Imagine I have 20,000 training samples. The first thing the model does is that it remembers them all. It just shamelessly stores all 20k samples. Now imagine I have a new sample coming to the model. The model calculates distances from my 20k training samples to my new sample which results in 20k new features. First feature is the distance to the first sample in my training set, second is the distance to the second sample etc. Suddenly I have twenty-thousand-dimensional space and it's much more likely that I will find a linear plane that would separate both classes. This method intuitively makes sense. Points representing A's are likely to be near other point's representing A's so if we somehow incorporate distance into the model, it should get better result. In more clever sounding words, if I project the plane form 20k dimensional space back to my original 784 dimensional space, I can get highly nonlinear boundary.

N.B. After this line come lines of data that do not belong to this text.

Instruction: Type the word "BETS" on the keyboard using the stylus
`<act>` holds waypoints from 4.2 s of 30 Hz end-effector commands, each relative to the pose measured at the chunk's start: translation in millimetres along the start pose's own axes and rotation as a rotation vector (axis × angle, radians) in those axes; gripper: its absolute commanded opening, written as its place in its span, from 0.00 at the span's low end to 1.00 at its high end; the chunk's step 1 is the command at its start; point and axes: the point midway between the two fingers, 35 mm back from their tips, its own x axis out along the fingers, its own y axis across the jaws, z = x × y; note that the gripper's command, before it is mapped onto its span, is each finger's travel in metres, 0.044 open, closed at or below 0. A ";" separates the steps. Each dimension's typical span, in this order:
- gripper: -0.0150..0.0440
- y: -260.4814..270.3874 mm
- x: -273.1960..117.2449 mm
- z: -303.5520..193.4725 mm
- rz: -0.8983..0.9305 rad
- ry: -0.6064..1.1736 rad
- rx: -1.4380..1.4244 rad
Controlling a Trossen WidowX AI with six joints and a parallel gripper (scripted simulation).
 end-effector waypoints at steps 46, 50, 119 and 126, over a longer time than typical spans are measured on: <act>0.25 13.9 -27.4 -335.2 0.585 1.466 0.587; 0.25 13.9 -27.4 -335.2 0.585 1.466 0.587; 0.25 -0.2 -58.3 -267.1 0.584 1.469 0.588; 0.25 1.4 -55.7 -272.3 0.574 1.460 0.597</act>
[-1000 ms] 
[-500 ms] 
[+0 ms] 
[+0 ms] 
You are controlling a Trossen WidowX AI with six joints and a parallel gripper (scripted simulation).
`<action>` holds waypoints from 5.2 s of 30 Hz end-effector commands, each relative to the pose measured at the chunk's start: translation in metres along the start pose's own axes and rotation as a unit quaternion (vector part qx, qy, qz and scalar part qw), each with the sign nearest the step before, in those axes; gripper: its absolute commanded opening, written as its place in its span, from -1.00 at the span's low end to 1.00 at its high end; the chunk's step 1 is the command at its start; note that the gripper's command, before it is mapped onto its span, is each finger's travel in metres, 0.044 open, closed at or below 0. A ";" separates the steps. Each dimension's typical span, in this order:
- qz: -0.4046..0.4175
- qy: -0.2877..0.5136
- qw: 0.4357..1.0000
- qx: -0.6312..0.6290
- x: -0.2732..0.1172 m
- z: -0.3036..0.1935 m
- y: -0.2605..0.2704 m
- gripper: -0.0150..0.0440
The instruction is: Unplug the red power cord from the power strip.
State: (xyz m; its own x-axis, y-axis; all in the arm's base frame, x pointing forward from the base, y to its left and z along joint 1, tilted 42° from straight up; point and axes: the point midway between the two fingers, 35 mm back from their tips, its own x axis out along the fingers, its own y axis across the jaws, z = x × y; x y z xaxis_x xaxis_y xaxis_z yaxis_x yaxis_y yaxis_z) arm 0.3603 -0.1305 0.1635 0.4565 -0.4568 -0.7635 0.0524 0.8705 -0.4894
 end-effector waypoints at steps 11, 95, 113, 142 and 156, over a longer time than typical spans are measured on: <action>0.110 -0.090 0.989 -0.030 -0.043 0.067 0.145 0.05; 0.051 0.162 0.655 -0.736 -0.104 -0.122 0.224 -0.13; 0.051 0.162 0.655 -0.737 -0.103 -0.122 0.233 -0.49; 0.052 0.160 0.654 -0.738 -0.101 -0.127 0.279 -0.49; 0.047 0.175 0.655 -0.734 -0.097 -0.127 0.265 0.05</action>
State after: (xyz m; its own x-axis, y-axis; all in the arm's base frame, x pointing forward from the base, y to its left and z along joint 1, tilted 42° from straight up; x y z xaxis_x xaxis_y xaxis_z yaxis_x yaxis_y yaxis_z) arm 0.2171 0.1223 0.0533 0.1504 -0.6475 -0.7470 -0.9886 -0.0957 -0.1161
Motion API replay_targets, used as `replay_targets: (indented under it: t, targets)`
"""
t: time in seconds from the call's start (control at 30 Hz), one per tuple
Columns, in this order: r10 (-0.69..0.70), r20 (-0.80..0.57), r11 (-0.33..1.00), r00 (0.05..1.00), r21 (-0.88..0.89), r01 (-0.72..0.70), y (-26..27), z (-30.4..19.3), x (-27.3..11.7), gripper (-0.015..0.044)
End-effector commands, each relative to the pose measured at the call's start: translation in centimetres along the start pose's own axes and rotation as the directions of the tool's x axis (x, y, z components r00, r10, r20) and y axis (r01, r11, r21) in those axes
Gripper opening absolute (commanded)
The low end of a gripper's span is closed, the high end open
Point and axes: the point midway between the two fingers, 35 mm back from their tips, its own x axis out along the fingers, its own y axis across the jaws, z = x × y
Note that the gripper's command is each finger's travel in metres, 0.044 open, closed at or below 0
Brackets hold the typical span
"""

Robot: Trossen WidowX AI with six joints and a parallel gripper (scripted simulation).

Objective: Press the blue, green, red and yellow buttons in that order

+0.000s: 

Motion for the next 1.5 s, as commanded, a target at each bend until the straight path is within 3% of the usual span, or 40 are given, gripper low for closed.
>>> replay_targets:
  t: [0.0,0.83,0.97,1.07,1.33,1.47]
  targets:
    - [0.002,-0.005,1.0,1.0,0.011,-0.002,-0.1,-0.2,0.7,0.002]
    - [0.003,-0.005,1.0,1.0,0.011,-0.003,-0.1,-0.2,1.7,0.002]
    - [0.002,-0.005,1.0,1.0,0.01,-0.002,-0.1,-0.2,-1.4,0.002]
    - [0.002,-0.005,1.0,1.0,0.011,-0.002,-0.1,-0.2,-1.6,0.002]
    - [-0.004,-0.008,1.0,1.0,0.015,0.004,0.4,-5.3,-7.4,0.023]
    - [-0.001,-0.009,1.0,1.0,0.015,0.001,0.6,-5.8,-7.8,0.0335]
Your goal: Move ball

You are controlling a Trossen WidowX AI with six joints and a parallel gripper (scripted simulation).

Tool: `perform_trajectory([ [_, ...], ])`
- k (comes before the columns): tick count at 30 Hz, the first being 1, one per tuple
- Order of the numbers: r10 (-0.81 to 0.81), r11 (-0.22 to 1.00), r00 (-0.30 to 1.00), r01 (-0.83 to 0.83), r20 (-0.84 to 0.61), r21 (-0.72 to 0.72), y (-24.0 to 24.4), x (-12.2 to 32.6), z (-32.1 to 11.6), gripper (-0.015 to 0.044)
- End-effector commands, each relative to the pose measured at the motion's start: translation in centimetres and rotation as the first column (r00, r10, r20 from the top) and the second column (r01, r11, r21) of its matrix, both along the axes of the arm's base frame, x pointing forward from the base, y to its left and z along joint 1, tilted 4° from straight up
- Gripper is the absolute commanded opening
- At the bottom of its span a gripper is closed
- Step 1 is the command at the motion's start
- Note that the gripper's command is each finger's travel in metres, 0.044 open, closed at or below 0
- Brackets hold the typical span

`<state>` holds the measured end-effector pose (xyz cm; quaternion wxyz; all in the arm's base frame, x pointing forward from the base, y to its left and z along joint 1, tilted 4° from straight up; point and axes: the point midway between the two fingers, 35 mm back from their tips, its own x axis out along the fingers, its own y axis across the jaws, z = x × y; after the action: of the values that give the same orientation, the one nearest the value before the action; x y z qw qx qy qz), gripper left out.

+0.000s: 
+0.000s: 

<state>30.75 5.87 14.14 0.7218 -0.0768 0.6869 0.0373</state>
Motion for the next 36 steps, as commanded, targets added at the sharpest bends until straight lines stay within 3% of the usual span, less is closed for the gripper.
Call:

Now a bit less dummified version (dummified is a word, I swear). Not all 20k training samples are used, only the most interesting ones (they are called Support Vectors hence the name). So the space we are using has less than 20k dimensions. Moreover the distance is not necessary a distance, it's just some function that takes two points (vectors) as an input and returns a number (new feature). This function is called kernel and we pick it when configuring the classifier - Gaussian (rbf) is the most common. And while the method sounds complicated and slow, it uses some mathematical shortcuts so it's relatively fast. Unfortunately it does not scale well with number of training samples.

Let's see how the method looks in the code.

```
clf = svm.SVC(C=10, gamma=0.01, cache_size=2000)
```

The rest of the code is the same as the last time, we've just changed the classifier. We see our favorite (hyper)parameter C. There is also a new parameter 'gamma' which configures the kernel. Smaller gamma makes our Support Vectors reach further and generalize more.

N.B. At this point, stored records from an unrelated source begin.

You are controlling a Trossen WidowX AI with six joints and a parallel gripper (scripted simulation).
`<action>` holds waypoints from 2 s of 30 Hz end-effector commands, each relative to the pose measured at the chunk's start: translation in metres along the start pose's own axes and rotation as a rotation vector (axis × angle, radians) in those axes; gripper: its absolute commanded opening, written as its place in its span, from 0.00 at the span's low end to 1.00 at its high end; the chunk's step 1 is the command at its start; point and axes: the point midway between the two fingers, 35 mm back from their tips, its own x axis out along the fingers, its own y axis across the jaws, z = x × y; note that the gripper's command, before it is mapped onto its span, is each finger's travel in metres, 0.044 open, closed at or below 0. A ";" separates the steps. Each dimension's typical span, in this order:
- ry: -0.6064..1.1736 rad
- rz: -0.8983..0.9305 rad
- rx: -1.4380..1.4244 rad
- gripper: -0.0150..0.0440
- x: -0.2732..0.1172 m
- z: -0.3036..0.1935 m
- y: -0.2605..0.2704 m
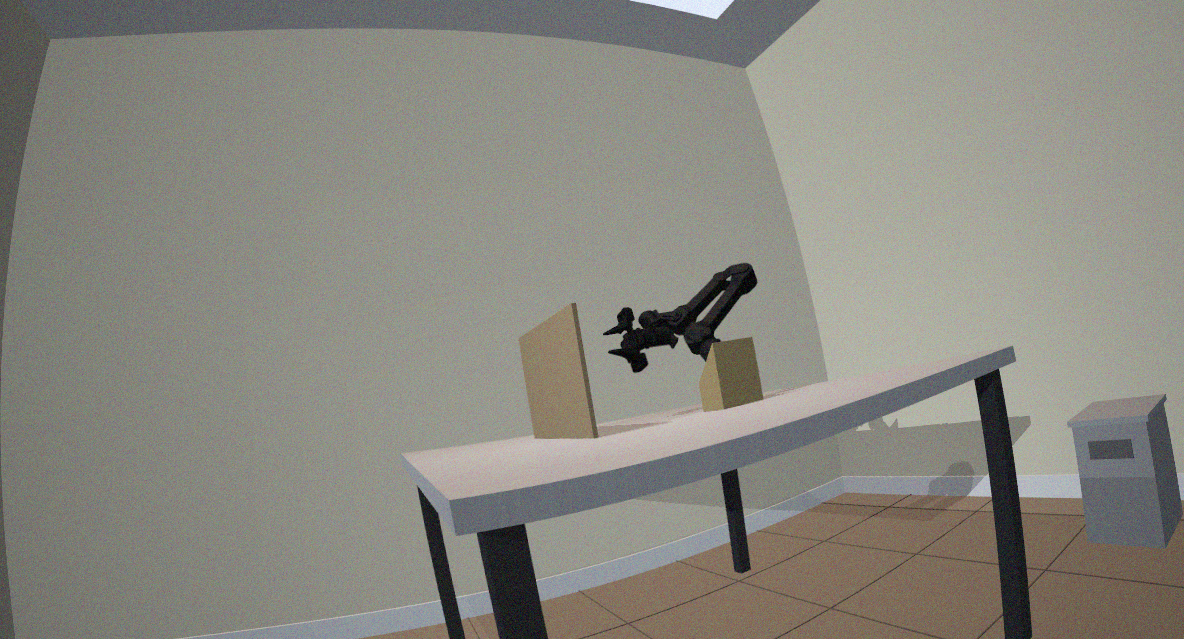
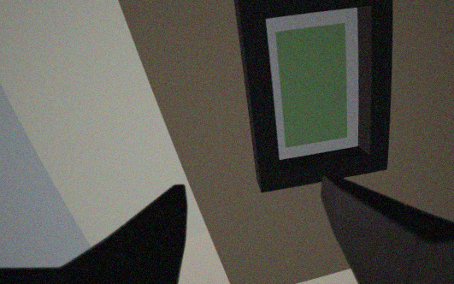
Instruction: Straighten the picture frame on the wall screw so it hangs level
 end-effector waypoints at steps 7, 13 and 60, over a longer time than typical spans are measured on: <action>0.005 -0.005 -0.092 0.69 0.035 -0.006 -0.025; 0.005 -0.004 -0.094 0.69 0.042 -0.001 -0.024; 0.003 -0.001 -0.093 0.69 0.141 0.001 -0.023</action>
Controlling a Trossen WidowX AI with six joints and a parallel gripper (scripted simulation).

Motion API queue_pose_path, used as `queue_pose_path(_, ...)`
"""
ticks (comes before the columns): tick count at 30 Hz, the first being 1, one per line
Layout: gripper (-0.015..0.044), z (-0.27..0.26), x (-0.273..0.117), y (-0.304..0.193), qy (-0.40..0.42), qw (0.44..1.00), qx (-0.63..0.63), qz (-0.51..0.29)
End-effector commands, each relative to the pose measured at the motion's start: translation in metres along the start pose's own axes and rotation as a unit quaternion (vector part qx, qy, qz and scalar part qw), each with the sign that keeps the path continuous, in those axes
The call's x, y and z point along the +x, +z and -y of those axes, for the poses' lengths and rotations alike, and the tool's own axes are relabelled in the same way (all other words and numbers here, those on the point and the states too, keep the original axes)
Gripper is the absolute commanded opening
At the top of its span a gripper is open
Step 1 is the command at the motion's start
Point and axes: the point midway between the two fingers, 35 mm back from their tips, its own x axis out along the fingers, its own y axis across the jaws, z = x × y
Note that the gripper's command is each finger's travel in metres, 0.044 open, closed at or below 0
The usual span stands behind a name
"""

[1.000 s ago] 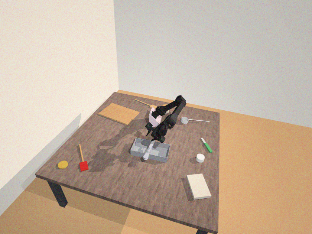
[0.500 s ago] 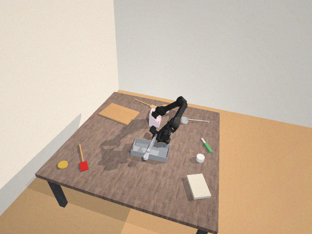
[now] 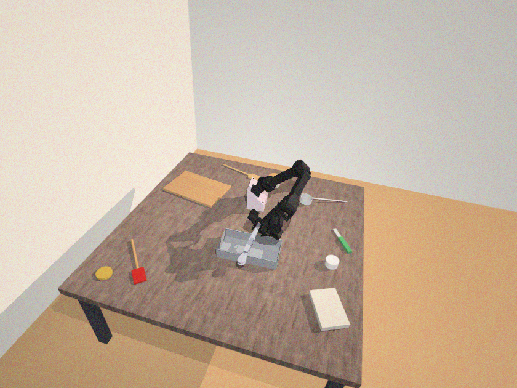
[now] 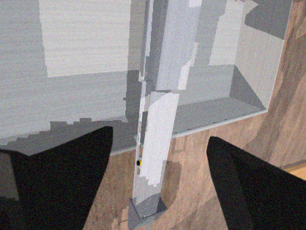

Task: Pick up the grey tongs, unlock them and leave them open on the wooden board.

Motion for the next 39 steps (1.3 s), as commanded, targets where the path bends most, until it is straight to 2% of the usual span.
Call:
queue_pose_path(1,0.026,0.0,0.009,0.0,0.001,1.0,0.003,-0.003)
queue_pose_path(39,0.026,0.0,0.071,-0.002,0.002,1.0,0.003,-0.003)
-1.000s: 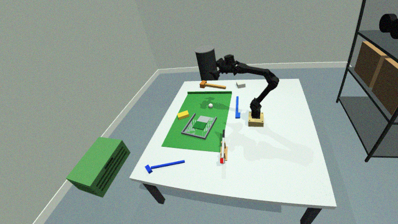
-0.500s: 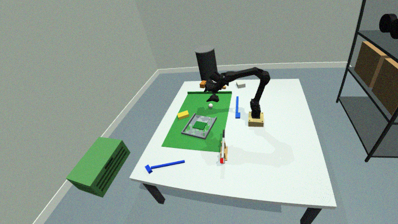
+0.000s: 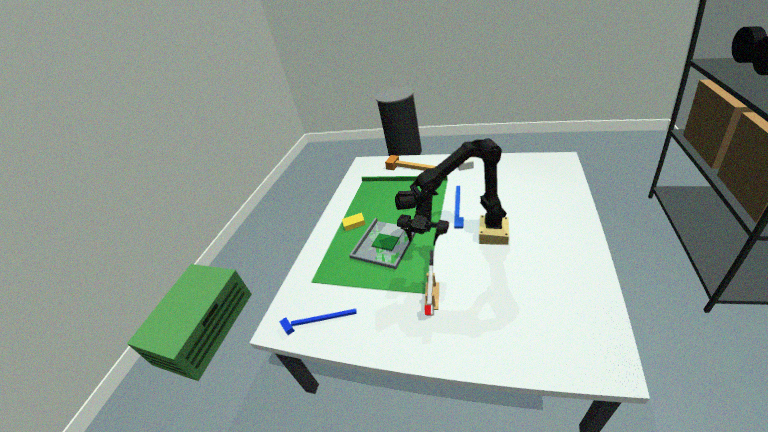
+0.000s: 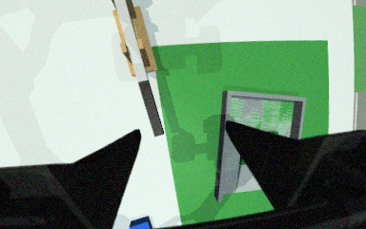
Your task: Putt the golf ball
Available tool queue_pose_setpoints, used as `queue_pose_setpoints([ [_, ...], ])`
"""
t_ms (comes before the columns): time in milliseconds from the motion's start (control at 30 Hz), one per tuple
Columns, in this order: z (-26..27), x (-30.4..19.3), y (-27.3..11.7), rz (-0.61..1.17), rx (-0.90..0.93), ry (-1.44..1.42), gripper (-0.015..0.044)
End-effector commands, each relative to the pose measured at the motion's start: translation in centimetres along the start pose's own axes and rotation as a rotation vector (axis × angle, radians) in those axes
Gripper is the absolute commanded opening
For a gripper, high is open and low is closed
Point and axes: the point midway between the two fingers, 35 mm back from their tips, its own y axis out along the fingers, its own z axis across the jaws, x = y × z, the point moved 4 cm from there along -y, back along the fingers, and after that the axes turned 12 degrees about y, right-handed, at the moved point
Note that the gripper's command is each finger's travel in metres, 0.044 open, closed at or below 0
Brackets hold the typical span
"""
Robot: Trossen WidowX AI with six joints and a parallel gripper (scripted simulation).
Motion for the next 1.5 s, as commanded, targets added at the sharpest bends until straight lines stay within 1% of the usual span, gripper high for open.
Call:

So what are the results? We got to 99.7% accuracy on the training set. It's not surprising, the model actually remembers some of the training samples. If we call 'clf.support_.shape' it will tell us that it remembers 8,670 samples out of 20,000. It means that our model has to learn 8,670 parameters for each classified class. Let's count how many numbers the model needs to remember. It stores 8,670 samples each of them having 28x28=784 values. We are trying to classify 10 letters so the model learns 10x8,670 parameters. (Actually 9x8,670, but let's not go there.) All in all, the model consists of almost 7,000,000 parameters (numbers) most of it in form of Support Vectors picked from training samples. The training takes less than 3 minutes on my laptop.

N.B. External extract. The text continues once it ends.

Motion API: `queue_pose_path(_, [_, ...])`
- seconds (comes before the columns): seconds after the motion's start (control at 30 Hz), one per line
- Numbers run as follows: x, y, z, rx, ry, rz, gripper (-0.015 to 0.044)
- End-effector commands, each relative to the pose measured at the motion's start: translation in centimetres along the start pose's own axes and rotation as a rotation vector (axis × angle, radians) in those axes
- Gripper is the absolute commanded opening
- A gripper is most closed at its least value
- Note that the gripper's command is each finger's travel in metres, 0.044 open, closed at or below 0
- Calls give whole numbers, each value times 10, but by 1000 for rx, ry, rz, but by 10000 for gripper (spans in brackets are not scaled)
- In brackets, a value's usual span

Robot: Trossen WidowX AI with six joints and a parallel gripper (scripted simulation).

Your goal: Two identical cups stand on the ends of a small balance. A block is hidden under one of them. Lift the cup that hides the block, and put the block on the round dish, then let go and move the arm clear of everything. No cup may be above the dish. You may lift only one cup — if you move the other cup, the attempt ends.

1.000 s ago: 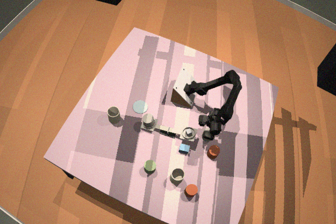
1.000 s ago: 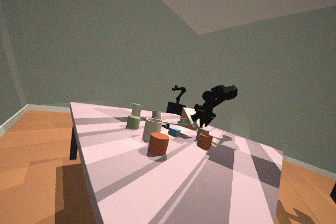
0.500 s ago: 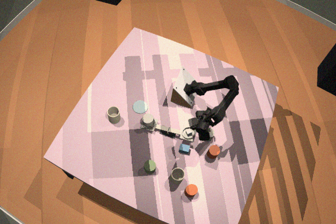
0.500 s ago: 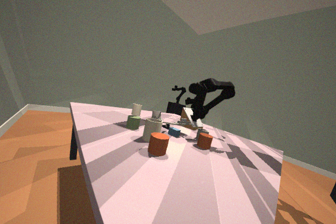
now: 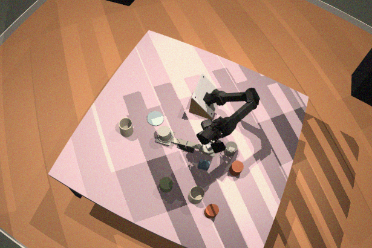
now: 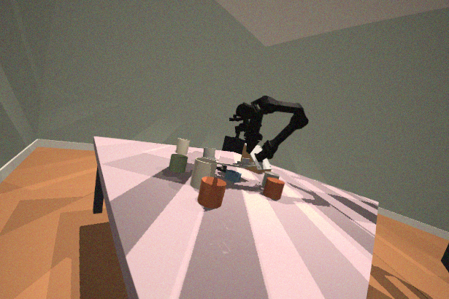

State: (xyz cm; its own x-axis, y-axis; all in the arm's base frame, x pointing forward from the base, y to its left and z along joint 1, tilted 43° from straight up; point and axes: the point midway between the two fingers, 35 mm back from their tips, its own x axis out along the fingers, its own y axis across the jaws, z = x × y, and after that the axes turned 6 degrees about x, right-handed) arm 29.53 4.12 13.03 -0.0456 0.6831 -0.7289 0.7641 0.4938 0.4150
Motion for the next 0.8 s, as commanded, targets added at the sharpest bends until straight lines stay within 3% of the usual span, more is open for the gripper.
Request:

What are the results on the validation set, on the samples that the model has not seen? It is 87%. The nonlinearity of the model gave us five more percent when compared to Logistic Regression. It's great. The author of notMNIST set says that the set has ~6,5% label error rate so we need six more percent to get perfect. To confirm that I could not resist and run the classification on test set, which is much cleaner. I got 93% accuracy. Like 93% on this crazy images? Incredible. We still have further 6-7% to go and I am afraid we will have to resort to neural networks to get better results.

Sources:

Coursera Machine Learning Course

Everything You Wanted to Know about the Kernel Trick

scikit learn documentation on RBF SVM parameters

scikit learn documentation on SVC

February 13th, 2016 at 18:11

Very nice article. I'm little bit puzzled with calculation of stored parameters within model. I counted 8670 samples * 784 values * 10 letter ~ 70 000 000 but you write 7 000 000. Can you explain that, please?

February 15th, 2016 at 22:55

Good question. In scikit implementation there is one model for all classes (letters). In other words, the support vectors are shared and only the linear equation parameters are different for each letter. So it's 8,670*784 + 10*8,670. The classification works like this. New sample comes, distance from all support vectors is calculated. It results in 8.7k new features. We then multiply this feature vector with parameters for each letter which gives us a number. We then pick the letter with the largest number.